> Task item: Going through the material underneath, give only the number of lines that contain "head".

++++++++++

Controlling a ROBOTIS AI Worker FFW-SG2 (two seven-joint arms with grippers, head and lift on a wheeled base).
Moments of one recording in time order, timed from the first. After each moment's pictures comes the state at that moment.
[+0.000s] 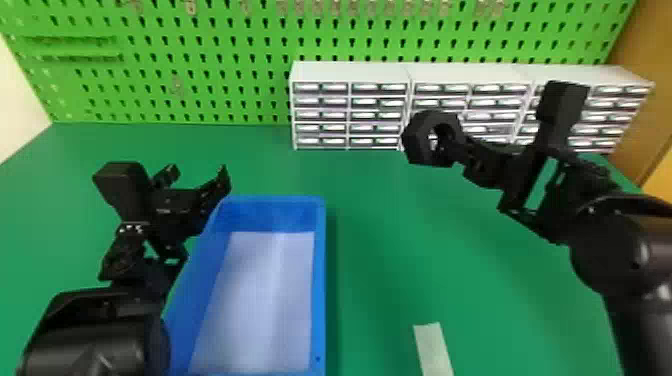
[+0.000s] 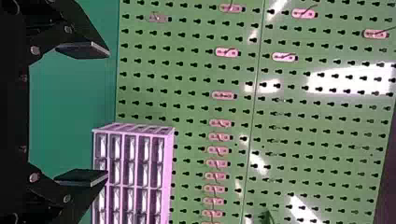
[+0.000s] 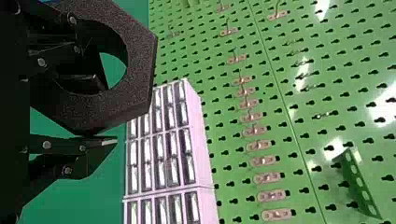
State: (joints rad) left arm -0.03 0.00 0.12 -1.71 0.08 0.11 -0.21; right arm -0.28 -0.14 -0.03 -1.83 -0.40 0.76 0.25
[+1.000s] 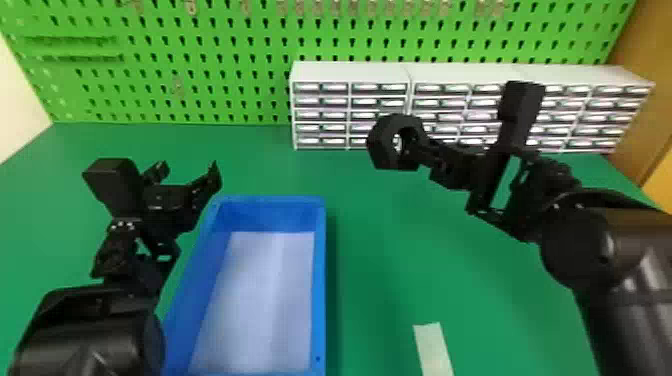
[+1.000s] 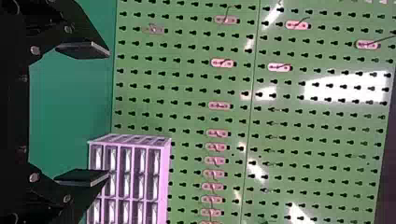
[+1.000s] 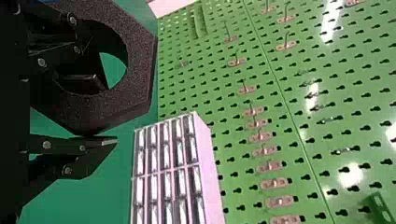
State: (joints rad) left arm -0.04 0.00 0.14 -1.71 0.07 0.11 -0.19; right arm -0.32 -0.12 0.06 -1.79 -0.45 0.77 0.25
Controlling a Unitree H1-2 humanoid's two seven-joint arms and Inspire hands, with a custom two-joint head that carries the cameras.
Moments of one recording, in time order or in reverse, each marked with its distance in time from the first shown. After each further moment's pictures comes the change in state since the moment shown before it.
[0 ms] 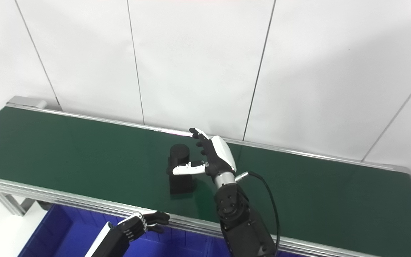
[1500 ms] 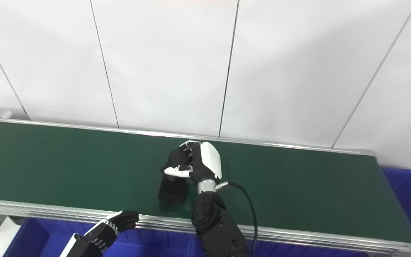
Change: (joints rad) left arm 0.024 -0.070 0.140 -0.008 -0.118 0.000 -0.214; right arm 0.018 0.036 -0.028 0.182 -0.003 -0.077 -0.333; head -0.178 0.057
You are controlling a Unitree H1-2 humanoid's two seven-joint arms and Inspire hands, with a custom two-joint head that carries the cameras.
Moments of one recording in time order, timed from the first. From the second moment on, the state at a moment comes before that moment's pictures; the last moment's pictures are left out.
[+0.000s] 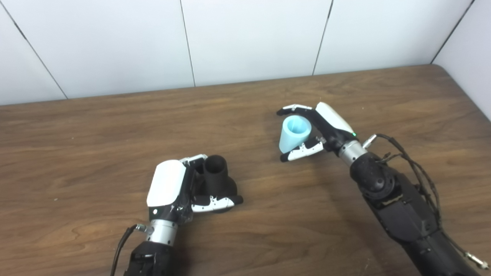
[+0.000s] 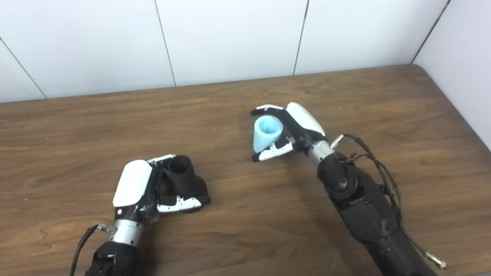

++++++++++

> Expected answer: 4